# PM 1340 Lathe Stand



## peder.wennberg (Sep 6, 2017)

Wanted to get an opinion from the more experienced machinists out there.  I am building a stand for the 1340 GT that will incorporate a toolbox that is 72 x 18 x 28.  My options for the toolbox are 15 drawers or ten drawers plus 1 cabinet with shelf.  I have limited space so wanted as much tool storage as possible.  Which way would you go, all drawers or combination with cabinet?

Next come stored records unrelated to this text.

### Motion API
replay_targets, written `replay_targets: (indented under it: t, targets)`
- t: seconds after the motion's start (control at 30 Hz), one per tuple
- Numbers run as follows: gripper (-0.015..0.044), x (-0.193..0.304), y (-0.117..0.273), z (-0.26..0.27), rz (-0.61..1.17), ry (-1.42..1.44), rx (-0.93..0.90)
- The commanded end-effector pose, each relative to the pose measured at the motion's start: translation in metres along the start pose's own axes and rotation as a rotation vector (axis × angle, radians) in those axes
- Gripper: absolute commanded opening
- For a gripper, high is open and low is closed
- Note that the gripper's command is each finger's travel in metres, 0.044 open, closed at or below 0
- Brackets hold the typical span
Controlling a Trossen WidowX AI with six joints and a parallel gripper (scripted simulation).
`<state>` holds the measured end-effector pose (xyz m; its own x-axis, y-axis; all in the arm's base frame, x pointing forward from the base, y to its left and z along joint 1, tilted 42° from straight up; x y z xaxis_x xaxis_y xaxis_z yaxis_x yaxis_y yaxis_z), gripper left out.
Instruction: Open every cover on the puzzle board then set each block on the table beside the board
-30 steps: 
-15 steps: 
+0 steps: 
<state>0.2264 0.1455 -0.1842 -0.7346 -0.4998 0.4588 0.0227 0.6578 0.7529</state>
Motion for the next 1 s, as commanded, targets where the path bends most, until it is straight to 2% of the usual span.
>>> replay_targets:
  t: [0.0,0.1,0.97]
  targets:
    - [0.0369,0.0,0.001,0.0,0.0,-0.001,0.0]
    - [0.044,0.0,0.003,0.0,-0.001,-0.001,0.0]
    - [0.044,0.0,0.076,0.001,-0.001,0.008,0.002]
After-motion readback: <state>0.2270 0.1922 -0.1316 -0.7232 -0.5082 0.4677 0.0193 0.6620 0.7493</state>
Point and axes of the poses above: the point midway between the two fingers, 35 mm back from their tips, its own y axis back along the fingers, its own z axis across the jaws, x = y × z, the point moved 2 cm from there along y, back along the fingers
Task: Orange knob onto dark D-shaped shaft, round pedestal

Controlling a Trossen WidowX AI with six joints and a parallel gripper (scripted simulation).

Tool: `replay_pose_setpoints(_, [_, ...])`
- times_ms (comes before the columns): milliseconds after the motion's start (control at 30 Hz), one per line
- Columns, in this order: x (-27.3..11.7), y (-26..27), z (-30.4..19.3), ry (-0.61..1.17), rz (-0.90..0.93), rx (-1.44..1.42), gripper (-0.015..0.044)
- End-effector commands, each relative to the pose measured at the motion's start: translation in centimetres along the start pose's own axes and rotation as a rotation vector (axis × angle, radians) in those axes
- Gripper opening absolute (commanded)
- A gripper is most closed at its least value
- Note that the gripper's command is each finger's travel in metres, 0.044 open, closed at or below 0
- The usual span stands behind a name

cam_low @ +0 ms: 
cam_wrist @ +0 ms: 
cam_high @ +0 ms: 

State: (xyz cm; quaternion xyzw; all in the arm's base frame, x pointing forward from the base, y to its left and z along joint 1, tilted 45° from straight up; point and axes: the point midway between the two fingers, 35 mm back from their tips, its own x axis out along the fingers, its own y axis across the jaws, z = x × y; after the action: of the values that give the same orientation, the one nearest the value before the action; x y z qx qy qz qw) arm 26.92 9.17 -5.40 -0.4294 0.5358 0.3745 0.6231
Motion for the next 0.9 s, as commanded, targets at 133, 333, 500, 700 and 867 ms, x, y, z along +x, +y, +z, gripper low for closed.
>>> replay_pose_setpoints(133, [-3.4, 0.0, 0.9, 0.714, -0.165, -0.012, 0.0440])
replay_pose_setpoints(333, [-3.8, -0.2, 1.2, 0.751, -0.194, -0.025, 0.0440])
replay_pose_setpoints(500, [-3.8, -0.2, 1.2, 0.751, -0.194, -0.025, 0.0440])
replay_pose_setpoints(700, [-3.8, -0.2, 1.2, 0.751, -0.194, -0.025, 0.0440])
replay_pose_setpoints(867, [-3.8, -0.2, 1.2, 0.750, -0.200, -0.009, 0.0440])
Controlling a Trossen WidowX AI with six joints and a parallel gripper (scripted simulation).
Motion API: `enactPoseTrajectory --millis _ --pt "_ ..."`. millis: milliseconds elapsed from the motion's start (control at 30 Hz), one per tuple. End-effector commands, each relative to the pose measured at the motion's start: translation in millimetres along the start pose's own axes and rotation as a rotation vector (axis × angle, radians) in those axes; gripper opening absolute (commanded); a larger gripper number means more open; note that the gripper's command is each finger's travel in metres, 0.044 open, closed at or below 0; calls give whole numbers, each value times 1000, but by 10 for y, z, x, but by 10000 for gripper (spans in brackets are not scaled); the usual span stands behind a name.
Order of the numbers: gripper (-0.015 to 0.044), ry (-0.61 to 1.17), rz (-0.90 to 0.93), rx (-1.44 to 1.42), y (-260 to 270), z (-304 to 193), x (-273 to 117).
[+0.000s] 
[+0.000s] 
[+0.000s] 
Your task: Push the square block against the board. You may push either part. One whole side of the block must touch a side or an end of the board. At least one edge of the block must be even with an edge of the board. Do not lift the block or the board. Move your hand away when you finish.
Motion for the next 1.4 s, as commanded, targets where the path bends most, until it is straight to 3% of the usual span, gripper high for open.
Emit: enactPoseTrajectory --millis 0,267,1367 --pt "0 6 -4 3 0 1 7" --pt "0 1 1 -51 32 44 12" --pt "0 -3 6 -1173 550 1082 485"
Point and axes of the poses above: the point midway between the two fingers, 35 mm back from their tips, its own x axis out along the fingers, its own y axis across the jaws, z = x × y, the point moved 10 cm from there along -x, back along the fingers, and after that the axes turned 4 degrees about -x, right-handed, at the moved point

Sent from my SM-G920V using Tapatalk


----------



## mksj (Sep 6, 2017)

Depends on the size, depth of the draws and weight capacity, a picture of each cabinet would help. At first I was going to suggest a 1o draws and a cabinet. The cabinet could be used for chucks steady rest or other big heavy items and have extra heavy pullout sliders. But if the 15 drawer had at least 2 draws with heavy duty  rails (they are usually rated at something like 250 pounds or greater) you could use for your most common chucks used, then why get a cabinet and have to build sliders. Very hard to get items out of the cabinets, and if it is that big than I would not store it at the machine. Also you may consider one large flat drawer for various collets, and make a holder so they are easily accessible. I use a 5C setup and probably have 70+ collets, I also have an ER-40 set  that I use in the tailstock. As far as draws, I can fit most everything (excluding collets and chucks) I need for the lathe in one of HF 18" 7 Drawer cabinet 68785 fitted with wheels. I have a rack on the back of my lathe that I use for few holders that I am using on a job, holds chuck keys, and another rack for various talstock tooling. I am not a big fan of having a lot of clutter above the splash shield, just like to keep it clean and simple.

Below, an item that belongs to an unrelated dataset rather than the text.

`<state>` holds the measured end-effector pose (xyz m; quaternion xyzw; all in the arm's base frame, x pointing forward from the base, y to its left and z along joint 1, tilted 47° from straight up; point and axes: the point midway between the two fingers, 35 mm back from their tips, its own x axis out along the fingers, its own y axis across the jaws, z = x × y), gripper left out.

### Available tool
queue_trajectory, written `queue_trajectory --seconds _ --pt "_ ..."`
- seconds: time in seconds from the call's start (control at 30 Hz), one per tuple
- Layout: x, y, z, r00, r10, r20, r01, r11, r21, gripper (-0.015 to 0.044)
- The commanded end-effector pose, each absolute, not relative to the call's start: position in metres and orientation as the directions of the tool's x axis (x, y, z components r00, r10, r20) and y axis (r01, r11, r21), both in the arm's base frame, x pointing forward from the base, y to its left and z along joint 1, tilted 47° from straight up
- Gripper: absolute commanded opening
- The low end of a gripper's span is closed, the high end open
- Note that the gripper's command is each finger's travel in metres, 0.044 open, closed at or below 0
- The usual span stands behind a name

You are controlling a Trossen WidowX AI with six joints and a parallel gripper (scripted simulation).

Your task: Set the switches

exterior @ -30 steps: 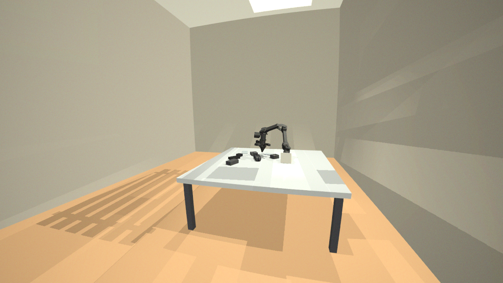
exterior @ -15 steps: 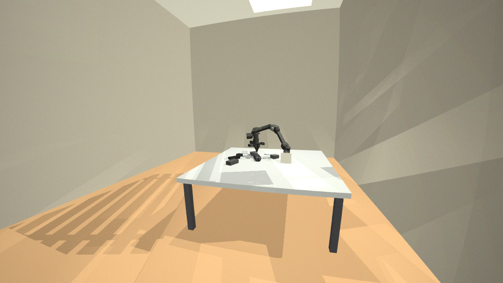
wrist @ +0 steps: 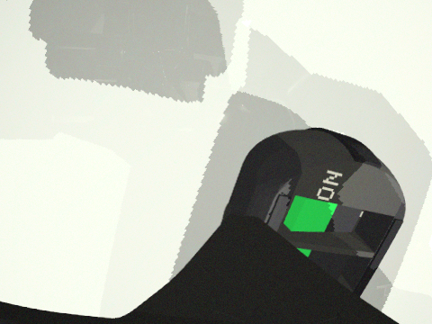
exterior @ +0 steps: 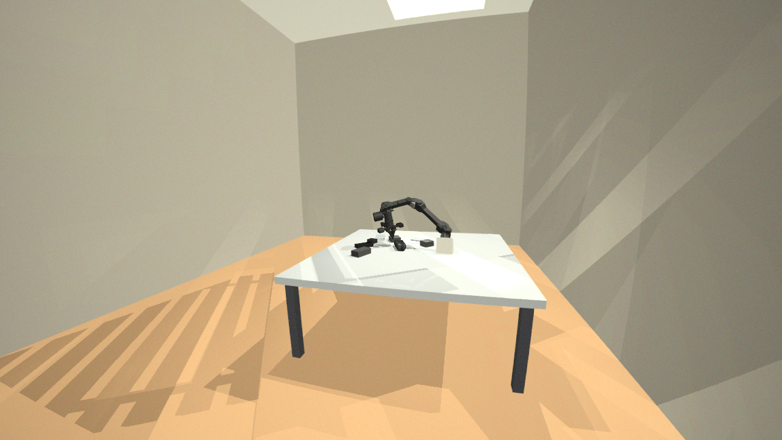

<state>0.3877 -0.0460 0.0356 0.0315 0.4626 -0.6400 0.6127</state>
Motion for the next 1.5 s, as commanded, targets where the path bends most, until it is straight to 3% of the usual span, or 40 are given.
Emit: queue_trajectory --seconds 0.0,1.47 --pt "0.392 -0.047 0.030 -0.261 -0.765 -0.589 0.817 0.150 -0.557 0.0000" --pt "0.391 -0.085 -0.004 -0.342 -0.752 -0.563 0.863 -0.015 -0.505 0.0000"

My only concern is that with such a large cabinet, you would need a very strong metal frame around it, the feet supports will be at either end of the machine, I do not know if this is an issue. You will also need to be careful of bed twist, as it is hard to get the top perfectly flat surface. A number of individuals have made there own base, you can do a search and note their comments. Haven't seen a 6' tool chest used, mar be too big.

http://www.hobby-machinist.com/thre...and-for-the-pm1340gt-lathe.59917/#post-494518
http://www.hobby-machinist.com/threads/another-pm1340gt-build.52267/


----------



## peder.wennberg (Sep 6, 2017)

Mark,

Thanks for your input.  Attached are photos of the two cabinets I'm considering.  Drawers are rated for 100 lbs each and are good size for what I think I'll need.  I'm leaning toward all drawers.  Heavy items would go in lower drawers.  Just thinking indicators and such could go in the cabinet as an example.

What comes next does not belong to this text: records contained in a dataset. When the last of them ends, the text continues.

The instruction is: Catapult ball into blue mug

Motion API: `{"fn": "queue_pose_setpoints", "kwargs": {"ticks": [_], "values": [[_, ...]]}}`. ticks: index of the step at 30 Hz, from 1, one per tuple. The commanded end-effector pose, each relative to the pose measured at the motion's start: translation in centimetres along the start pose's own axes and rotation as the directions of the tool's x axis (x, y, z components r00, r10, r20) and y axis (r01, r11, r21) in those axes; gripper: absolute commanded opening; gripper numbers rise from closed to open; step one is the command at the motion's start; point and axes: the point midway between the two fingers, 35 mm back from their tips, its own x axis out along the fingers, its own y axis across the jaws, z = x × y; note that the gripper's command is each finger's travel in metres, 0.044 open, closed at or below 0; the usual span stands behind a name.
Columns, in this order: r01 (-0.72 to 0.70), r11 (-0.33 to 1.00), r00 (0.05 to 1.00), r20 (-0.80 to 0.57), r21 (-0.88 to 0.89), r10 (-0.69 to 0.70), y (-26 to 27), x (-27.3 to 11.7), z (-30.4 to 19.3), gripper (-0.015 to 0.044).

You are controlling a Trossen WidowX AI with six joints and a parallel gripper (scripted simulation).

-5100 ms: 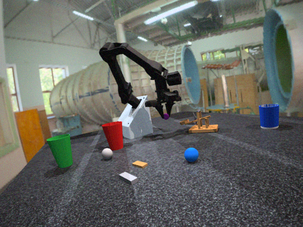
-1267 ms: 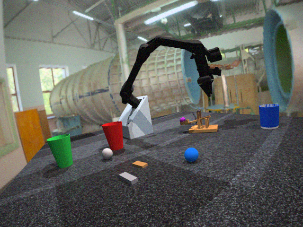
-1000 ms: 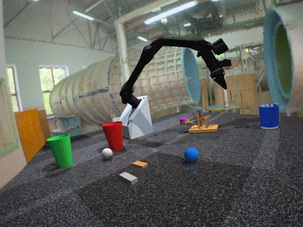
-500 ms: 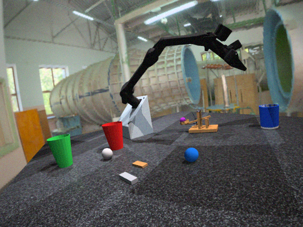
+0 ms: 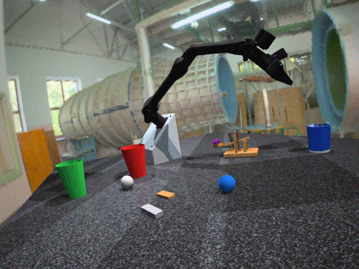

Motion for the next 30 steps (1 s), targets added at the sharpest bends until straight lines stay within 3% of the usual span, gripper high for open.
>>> {"fn": "queue_pose_setpoints", "kwargs": {"ticks": [1, 16, 24, 30], "values": [[0.002, 1.0, 1.0, 0.011, 0.004, -0.002, -0.4, -0.3, 0.5, 0.0387], [0.002, 1.0, 1.0, 0.011, 0.004, -0.002, -0.4, -0.3, 0.5, 0.0], [0.002, 1.0, 1.0, 0.009, -0.001, -0.002, -0.3, -0.3, 0.4, 0.0], [0.001, 0.986, 0.998, -0.054, -0.164, -0.01, 2.2, -0.5, -2.3, 0.0]]}}
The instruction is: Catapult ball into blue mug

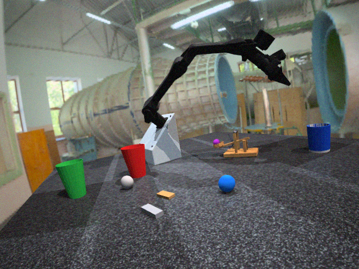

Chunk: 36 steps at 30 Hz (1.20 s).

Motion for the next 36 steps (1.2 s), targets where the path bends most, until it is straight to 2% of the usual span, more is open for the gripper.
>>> {"fn": "queue_pose_setpoints", "kwargs": {"ticks": [1, 17, 26, 36], "values": [[-0.003, 0.993, 0.999, -0.042, -0.119, -0.002, 2.2, -0.3, -1.8, 0.0], [-0.059, 0.85, 0.98, -0.191, -0.524, -0.05, 7.5, -1.3, -9.2, 0.0], [-0.115, 0.668, 0.959, -0.258, -0.736, -0.119, 9.5, -2.5, -13.9, 0.0], [-0.198, 0.403, 0.928, -0.303, -0.894, -0.216, 10.6, -4.1, -19.0, 0.0]]}}
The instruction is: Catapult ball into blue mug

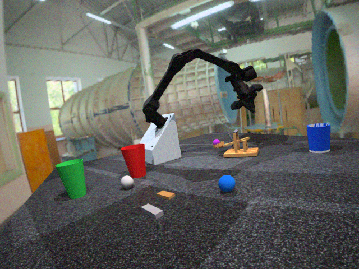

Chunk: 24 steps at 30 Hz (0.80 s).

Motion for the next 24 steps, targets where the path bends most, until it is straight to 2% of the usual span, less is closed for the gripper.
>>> {"fn": "queue_pose_setpoints", "kwargs": {"ticks": [1, 12, 24], "values": [[0.004, 0.993, 0.999, -0.043, -0.12, -0.009, 1.8, -0.1, -0.8, 0.0], [-0.025, 0.89, 0.985, -0.161, -0.455, -0.055, 6.5, -0.4, -3.7, 0.0], [-0.112, 0.656, 0.951, -0.271, -0.746, -0.146, 10.5, -0.9, -7.7, 0.0]]}}
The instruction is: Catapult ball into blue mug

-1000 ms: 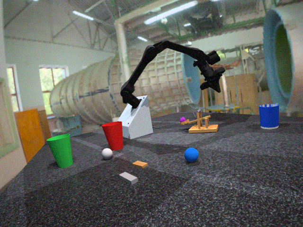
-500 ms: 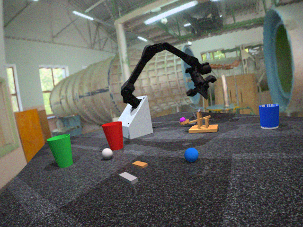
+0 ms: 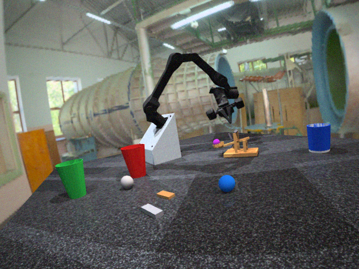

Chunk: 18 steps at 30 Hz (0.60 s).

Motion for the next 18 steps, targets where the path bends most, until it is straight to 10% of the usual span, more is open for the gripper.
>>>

The frame around the cabinet would be 3" x 3" x 1/4" wall tubing with (4) 3/4" x 10, 3" diameter leveling feet on the corners.  The lathe would be mounted on a 6 ft length of 10"x 3" channel welded to 3 1/2" angle on the ends that would be bolted to the frame uprights.  This is a similar version of David Best's stand design.  Span beam is very rigid, all weight is transferred to the legs.  The rest of the frame basically carries the weight of the toolbox and tools.  I estimate the frame including beam plus toolbox empty will be about 650 lbs.


----------



## peder.wennberg (Sep 6, 2017)

Photos attached


----------



## mksj (Sep 6, 2017)

Hi Peder,
My vote would be all draws, I find the cabinets very awkward especially when small. My only concern is the rating of the drawers on the models you are considering (looks like a Costco or Sam's Club model), if a draw is extended and you drop a chuck in it it may give. They are also usually a bit optimistic on the ratings and the quality of the slides are often not very smooth. I would also look at the Harbor Freight  61656 72" cabinet, I believe David also used a smaller HF model. The Harbor Freight  61656 has a nice assortment of draws.  The cabinet is very heavy (528 lb), but you could save on shipping costs if there is a HF near you.  The other factor is the cabinet height may be a problem unless you are on the tall side. I really like the single beam lathe stand design that David did, but he was unable to use the stock chip pan I  believe his design was a bit smaller.  It should work well as you have outlined, but that is a massive amount of draws, and then you will need to fill them all.
Mark


----------



## peder.wennberg (Sep 6, 2017)

You are correct about the height.  I believe the stock PM 1340 GT stand is 31", what I'm proposing is 36-37" before mounting the lathe.  I'm 6'2", but think that is about max. for that lathe and still have good visibility around the work.  looked at the HF toolbox and I have a store nearby, but it is much taller than 28" without casters.

David wanted a removable chip pan, but I will use the stock chip pan mounted between the lathe and the beam.


----------